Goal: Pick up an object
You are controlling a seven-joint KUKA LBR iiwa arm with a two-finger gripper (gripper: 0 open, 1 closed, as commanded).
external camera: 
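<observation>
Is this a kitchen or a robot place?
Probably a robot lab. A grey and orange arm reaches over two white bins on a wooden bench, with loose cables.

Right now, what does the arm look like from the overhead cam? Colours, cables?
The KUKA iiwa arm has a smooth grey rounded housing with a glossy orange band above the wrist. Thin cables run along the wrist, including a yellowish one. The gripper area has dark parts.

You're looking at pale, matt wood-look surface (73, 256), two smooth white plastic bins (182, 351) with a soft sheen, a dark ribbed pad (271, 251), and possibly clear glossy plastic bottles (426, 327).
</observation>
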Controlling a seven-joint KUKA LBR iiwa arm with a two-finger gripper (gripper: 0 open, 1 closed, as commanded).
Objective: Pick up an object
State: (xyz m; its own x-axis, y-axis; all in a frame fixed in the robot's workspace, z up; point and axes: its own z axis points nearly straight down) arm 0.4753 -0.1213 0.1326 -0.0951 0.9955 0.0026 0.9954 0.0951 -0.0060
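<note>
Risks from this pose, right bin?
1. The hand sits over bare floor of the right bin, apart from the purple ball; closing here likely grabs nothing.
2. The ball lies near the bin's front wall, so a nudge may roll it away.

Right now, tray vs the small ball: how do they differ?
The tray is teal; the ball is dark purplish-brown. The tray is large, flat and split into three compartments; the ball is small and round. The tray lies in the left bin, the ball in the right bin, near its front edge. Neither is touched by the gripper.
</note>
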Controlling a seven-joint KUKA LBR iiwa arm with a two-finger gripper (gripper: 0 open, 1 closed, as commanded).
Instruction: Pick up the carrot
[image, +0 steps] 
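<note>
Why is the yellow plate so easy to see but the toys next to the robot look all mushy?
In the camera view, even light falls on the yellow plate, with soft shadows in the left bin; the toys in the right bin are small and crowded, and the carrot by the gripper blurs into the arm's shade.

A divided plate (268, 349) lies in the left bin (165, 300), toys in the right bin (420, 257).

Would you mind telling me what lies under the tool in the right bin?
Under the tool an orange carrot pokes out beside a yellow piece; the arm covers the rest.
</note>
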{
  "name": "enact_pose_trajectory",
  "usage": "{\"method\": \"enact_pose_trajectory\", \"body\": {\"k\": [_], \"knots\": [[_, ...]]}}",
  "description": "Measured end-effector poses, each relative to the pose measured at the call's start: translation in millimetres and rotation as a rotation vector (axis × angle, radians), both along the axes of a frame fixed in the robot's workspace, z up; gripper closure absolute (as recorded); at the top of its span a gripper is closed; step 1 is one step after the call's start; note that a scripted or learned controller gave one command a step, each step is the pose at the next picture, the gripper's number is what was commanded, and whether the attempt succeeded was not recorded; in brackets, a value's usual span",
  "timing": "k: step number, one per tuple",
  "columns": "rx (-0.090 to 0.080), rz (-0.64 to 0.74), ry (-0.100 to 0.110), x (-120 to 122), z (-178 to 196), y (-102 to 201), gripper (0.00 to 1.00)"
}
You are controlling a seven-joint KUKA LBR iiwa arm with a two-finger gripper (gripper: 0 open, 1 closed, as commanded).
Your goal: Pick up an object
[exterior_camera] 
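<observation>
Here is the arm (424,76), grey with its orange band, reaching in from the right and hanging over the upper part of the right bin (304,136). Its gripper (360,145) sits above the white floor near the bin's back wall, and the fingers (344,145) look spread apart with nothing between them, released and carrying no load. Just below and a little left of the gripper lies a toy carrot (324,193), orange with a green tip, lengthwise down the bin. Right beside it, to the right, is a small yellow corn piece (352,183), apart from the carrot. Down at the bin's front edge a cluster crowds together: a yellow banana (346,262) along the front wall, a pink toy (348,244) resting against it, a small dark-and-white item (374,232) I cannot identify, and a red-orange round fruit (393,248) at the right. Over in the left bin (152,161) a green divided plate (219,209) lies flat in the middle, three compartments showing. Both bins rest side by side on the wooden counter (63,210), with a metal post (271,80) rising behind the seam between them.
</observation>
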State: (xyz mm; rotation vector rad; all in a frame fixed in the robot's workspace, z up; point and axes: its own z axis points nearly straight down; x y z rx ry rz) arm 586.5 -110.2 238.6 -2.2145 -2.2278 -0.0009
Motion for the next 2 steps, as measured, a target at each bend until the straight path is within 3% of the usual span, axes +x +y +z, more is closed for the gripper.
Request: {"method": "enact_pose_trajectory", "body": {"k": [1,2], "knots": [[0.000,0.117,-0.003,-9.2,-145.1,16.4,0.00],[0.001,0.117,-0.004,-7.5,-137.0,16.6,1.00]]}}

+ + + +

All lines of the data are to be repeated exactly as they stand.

-- TASK ANSWER --
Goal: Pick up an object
You are controlling a seven-joint KUKA LBR iiwa arm with a two-finger gripper (gripper: 0 open, 1 closed, as commanded).
external camera: 
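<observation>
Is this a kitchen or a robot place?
Probably a robot lab. A grey and orange arm reaches over two white bins on a wooden bench, with loose cables.

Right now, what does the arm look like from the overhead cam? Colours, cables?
The KUKA iiwa arm has a smooth grey rounded housing with a glossy orange band above the wrist. Thin cables run along the wrist, including a yellowish one. The gripper area has dark parts.

You're looking at pale, matt wood-look surface (73, 256), two smooth white plastic bins (182, 351) with a soft sheen, a dark ribbed pad (271, 251), and possibly clear glossy plastic bottles (426, 327).
</observation>
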Controlling a seven-joint KUKA LBR iiwa arm with a two-finger gripper (gripper: 0 open, 1 closed, as commanded).
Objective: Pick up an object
State: (xyz m; its own x-axis, y-axis; all in a frame fixed in the robot's workspace, z up; point and axes: its own z axis points nearly straight down) arm 0.4753 -0.1213 0.1326 -0.0951 0.9955 0.0026 0.9954 0.0951 -0.0060
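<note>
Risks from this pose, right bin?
1. The hand sits over bare floor of the right bin, apart from the purple ball; closing here likely grabs nothing.
2. The ball lies near the bin's front wall, so a nudge may roll it away.

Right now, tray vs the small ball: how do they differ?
The tray is teal; the ball is dark purplish-brown. The tray is large, flat and split into three compartments; the ball is small and round. The tray lies in the left bin, the ball in the right bin, near its front edge. Neither is touched by the gripper.
</note>
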Controlling a seven-joint KUKA LBR iiwa arm with a two-finger gripper (gripper: 0 open, 1 closed, as commanded).
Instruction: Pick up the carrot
[image, +0 steps] 
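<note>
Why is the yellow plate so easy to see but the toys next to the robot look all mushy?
In the camera view, even light falls on the yellow plate, with soft shadows in the left bin; the toys in the right bin are small and crowded, and the carrot by the gripper blurs into the arm's shade.

A divided plate (268, 349) lies in the left bin (165, 300), toys in the right bin (420, 257).

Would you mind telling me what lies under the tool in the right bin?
Under the tool an orange carrot pokes out beside a yellow piece; the arm covers the rest.
</note>
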{
  "name": "enact_pose_trajectory",
  "usage": "{\"method\": \"enact_pose_trajectory\", \"body\": {\"k\": [_], \"knots\": [[_, ...]]}}",
  "description": "Measured end-effector poses, each relative to the pose measured at the call's start: translation in millimetres and rotation as a rotation vector (axis × angle, radians), both along the axes of a frame fixed in the robot's workspace, z up; gripper closure absolute (as recorded); at the top of its span a gripper is closed; step 1 is one step after the call's start; note that a scripted or learned controller gave one command a step, each step is the pose at the next picture, the gripper's number is what was commanded, and whether the attempt succeeded was not recorded; in brackets, a value's usual span",
  "timing": "k: step number, one per tuple",
  "columns": "rx (-0.090 to 0.080), rz (-0.64 to 0.74), ry (-0.100 to 0.110), x (-120 to 122), z (-178 to 196), y (-102 to 201), gripper (0.00 to 1.00)"
}
You are controlling a seven-joint KUKA LBR iiwa arm with a two-finger gripper (gripper: 0 open, 1 closed, as commanded).
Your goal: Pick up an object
[exterior_camera] 
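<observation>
Here is the arm (424,76), grey with its orange band, reaching in from the right and hanging over the upper part of the right bin (304,136). Its gripper (360,145) sits above the white floor near the bin's back wall, and the fingers (344,145) look spread apart with nothing between them, released and carrying no load. Just below and a little left of the gripper lies a toy carrot (324,193), orange with a green tip, lengthwise down the bin. Right beside it, to the right, is a small yellow corn piece (352,183), apart from the carrot. Down at the bin's front edge a cluster crowds together: a yellow banana (346,262) along the front wall, a pink toy (348,244) resting against it, a small dark-and-white item (374,232) I cannot identify, and a red-orange round fruit (393,248) at the right. Over in the left bin (152,161) a green divided plate (219,209) lies flat in the middle, three compartments showing. Both bins rest side by side on the wooden counter (63,210), with a metal post (271,80) rising behind the seam between them.
</observation>
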State: (xyz mm; rotation vector rad; all in a frame fixed in the robot's workspace, z up; point and axes: its own z axis points nearly straight down; x y z rx ry rz) arm 586.5 -110.2 238.6 -2.2145 -2.2278 -0.0009
Motion for the next 2 steps, as measured, a target at each bend until the straight path is within 3% of the usual span, axes +x +y +z, more is closed for the gripper.
Request: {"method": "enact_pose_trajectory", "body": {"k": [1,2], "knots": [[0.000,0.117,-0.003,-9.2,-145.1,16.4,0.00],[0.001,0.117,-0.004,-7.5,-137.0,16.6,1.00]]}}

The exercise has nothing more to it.